Participants also underwent functional magnetic resonance imaging (fMRI) of their brains. The study authors used these fMRI data to derive information about connectivity and size of participants’ salience networks at both time points to control for baseline levels.

Results showed that female participants reporting greater exposure to violence tended to report more severe depressive symptoms. This association was not present in male participants. Salience network expansion or connectivity were not associated with exposure to violence in the past year.
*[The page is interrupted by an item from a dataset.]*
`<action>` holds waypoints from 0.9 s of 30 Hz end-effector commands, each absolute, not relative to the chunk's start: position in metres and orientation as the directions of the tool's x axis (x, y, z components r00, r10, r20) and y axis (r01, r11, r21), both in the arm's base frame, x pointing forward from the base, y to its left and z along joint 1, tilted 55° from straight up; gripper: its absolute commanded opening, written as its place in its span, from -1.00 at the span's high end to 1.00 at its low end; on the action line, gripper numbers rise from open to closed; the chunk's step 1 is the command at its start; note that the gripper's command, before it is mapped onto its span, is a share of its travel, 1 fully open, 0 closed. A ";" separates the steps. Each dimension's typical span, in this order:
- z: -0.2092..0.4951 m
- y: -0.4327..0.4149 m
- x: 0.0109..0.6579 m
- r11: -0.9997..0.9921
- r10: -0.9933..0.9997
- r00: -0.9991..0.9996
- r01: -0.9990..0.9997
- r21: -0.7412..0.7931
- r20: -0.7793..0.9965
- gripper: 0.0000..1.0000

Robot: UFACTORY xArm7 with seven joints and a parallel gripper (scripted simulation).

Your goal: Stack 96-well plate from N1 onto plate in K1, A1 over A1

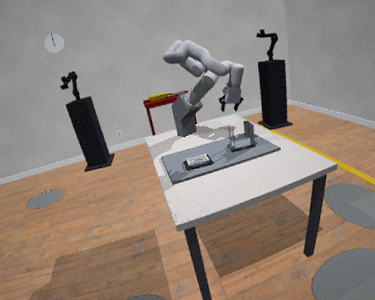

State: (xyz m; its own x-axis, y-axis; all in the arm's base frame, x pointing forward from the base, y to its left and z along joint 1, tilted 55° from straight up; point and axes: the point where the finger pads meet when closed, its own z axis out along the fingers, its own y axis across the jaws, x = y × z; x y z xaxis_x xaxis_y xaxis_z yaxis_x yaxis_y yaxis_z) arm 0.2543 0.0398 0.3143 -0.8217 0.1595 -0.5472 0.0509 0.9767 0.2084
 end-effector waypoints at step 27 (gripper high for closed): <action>0.305 0.046 0.252 0.879 0.438 -0.821 0.306 0.365 -0.367 -1.00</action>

However, greater expansion of the salience network and its greater connectivity were associated with more severe depressive symptoms in male participants. Study authors note that both of these associations remained after controlling for depression at the start of the study, indicating that exposures that impact males’ depression through the salience network may occur during middle adolescence.

“We demonstrated that salience network expansion and connectivity are positively associated with depression among males even after controlling for depression two years prior, highlighting that it is likely that males are experiencing some type of adversity that increases connectivity within the salience network, expansion of the salience network, and depression during this time period in early- to mid-adolescence. Therefore, future efforts to determine which exposures lead to depression during adolescence in males should focus on this developmental time frame,” the study authors concluded.

The study contributes to the scientific understanding of the neural underpinnings of depression. However, both depressive symptoms and exposure to violence in this study were self-reported, leaving room for reporting bias to have affected the results.

The paper, “Sex differences in response to violence: role of salience network expansion and connectivity on depression,” was authored by Ellyn R. Butler, Noelle I. Samia, Amanda F. Mejia, Damon D. Pham, Adam Pines, and Robin Nusslock.